Requirement
Starting at the line that contains "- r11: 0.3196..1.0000" and ending at the line that contains "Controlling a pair", the lines below are to be given again exactly, with nothing added.

Segment Start: Recorded data

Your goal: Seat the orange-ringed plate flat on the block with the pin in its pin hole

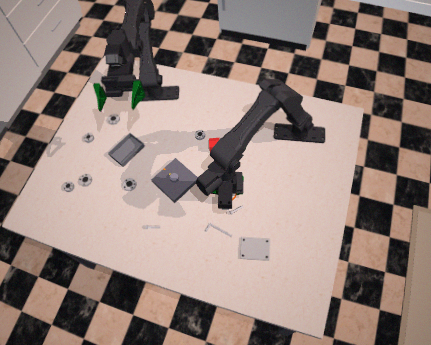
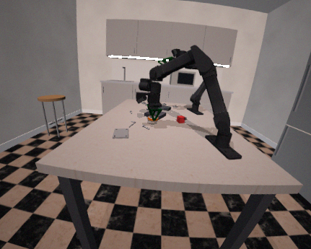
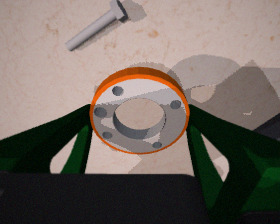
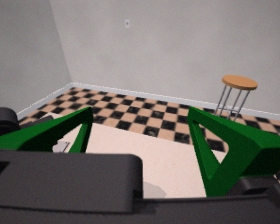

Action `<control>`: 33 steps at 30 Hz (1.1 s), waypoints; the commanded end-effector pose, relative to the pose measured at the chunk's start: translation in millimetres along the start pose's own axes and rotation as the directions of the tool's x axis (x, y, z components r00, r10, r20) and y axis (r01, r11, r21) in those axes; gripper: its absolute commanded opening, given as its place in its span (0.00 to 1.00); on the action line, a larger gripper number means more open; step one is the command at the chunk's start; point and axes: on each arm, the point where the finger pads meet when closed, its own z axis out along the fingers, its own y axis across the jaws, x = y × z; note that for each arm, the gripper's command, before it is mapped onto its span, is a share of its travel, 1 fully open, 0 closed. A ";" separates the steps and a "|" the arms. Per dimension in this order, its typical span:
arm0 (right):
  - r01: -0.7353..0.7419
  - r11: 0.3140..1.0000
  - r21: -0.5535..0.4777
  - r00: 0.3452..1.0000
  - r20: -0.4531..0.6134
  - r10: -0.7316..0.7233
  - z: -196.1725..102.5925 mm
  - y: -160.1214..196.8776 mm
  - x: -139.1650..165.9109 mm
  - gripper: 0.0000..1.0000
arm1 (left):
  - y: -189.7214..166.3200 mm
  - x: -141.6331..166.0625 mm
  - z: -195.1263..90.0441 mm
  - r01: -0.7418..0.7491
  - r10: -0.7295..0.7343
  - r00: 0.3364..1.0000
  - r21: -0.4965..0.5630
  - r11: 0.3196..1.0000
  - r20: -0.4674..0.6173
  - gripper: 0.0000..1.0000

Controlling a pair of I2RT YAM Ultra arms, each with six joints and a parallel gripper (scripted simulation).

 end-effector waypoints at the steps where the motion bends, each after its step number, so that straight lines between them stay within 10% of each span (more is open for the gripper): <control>1: -0.004 1.000 -0.004 0.997 0.077 0.005 -10.2 3.4 -31.9 1.00 | -2.5 -8.1 -25.1 0.009 -0.010 0.999 0.026 1.000 0.044 0.00; 20: -0.004 1.000 -0.004 0.997 0.077 0.005 -10.2 3.4 -31.9 1.00 | -3.6 -10.0 -43.7 0.011 -0.013 0.998 0.038 0.999 0.055 0.00; 23: -0.004 1.000 -0.004 0.997 0.077 0.005 -10.2 3.4 -31.9 1.00 | -27.1 15.8 -42.0 -0.178 0.175 0.983 0.053 0.983 0.046 0.00; 33: -0.004 1.000 -0.004 0.997 0.077 0.005 -10.2 3.4 -31.9 1.00 | -70.9 116.0 -30.8 -0.743 0.742 0.669 0.015 0.669 0.029 0.00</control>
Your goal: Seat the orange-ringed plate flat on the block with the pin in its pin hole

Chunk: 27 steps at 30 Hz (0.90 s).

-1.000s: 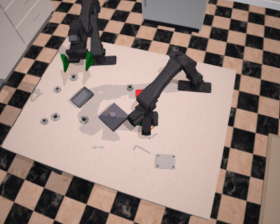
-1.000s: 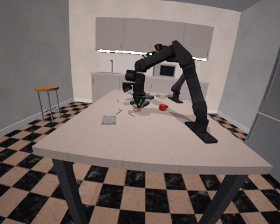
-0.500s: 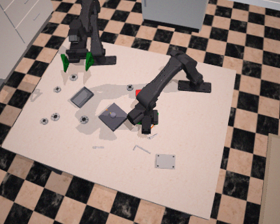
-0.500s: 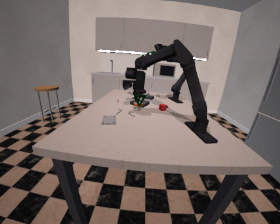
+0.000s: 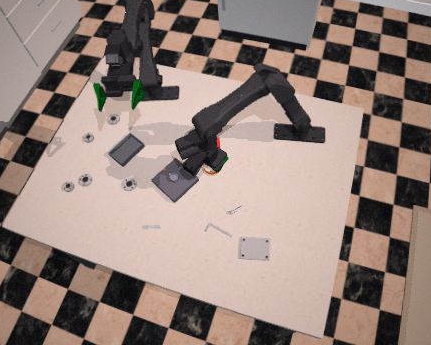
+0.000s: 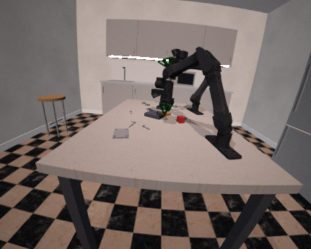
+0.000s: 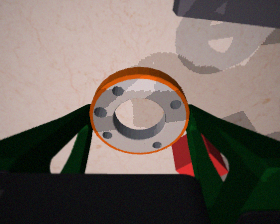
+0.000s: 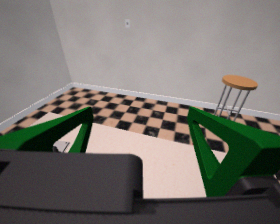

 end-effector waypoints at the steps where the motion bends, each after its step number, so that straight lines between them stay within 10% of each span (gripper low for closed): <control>1: -0.004 1.000 -0.004 0.997 0.077 0.005 -10.2 3.4 -31.9 1.00 | -20.9 8.5 -16.1 -0.211 0.209 0.976 0.018 0.977 0.052 0.00; 19: -0.004 1.000 -0.004 0.997 0.077 0.005 -10.2 3.4 -31.9 1.00 | -115.1 97.5 -17.5 -0.874 0.872 0.484 -0.006 0.485 0.073 0.00; 27: -0.004 1.000 -0.004 0.997 0.077 0.005 -10.2 3.4 -31.9 1.00 | -151.1 163.4 -15.7 -0.999 0.997 0.051 -0.014 0.052 0.064 0.00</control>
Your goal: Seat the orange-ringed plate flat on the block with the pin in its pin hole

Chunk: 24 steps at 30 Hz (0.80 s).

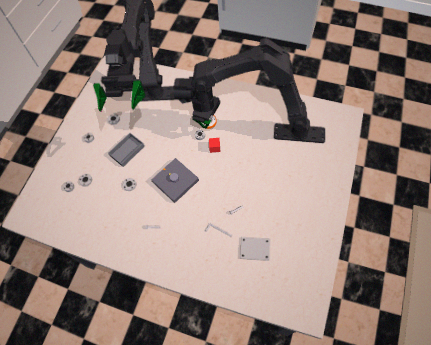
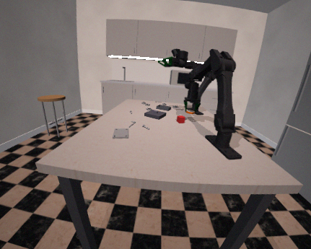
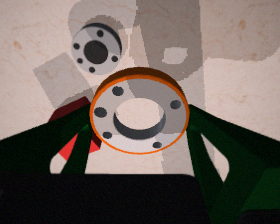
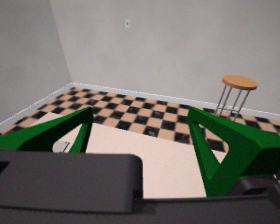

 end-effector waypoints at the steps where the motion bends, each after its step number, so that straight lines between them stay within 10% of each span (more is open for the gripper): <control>1: -0.004 1.000 -0.004 0.997 0.077 0.005 -10.2 3.4 -31.9 1.00 | -41.6 -12.4 -12.3 -0.274 0.273 0.961 -0.003 0.962 0.049 0.00; 9: -0.004 1.000 -0.004 0.997 0.077 0.005 -10.2 3.4 -31.9 1.00 | -107.1 -11.8 -10.8 -0.619 0.619 0.785 -0.016 0.785 0.035 0.00; 18: -0.004 1.000 -0.004 0.997 0.077 0.005 -10.2 3.4 -31.9 1.00 | -181.7 3.7 -9.9 -0.962 0.963 0.267 -0.048 0.269 0.036 0.00; 24: -0.004 1.000 -0.004 0.997 0.077 0.005 -10.2 3.4 -31.9 1.00 | -185.3 -8.5 -22.3 -0.943 0.945 0.319 -0.073 0.324 0.069 0.00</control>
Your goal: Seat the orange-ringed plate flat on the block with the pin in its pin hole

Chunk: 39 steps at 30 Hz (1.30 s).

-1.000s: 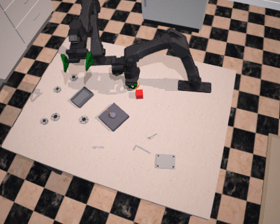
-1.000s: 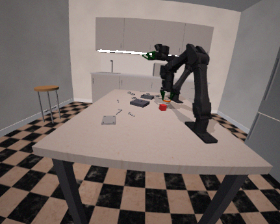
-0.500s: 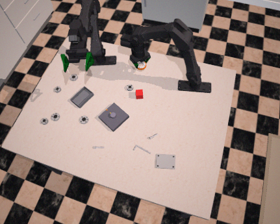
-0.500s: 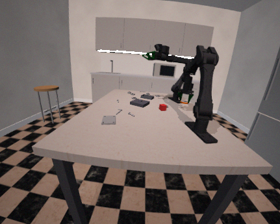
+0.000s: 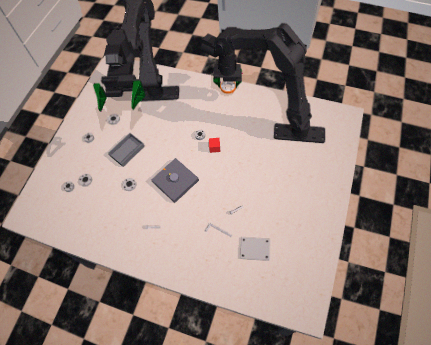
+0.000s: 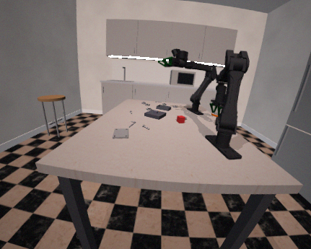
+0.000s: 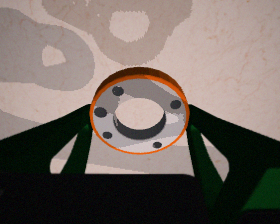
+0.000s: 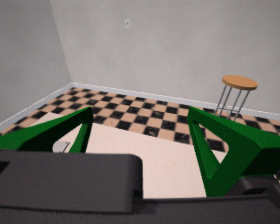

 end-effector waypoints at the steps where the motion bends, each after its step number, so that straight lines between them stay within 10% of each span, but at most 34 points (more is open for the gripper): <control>1: -0.004 1.000 -0.004 0.997 0.077 0.005 -10.2 3.4 -31.9 1.00 | 13.7 -7.8 -18.9 -0.029 0.033 0.998 -0.061 0.998 0.056 0.00; 39: -0.004 1.000 -0.004 0.997 0.077 0.005 -10.2 3.4 -31.9 1.00 | -2.6 -1.4 35.9 -0.005 0.004 1.000 0.016 1.000 0.007 0.00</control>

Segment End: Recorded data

Answer space
  - r11: 0.3196..1.0000
  - r20: -0.4674..0.6173
  - gripper: 0.0000..1.0000

Controlling a pair of I2RT YAM Ultra arms, each with six joints and a parallel gripper (scripted simulation).

Nothing else belongs in the answer.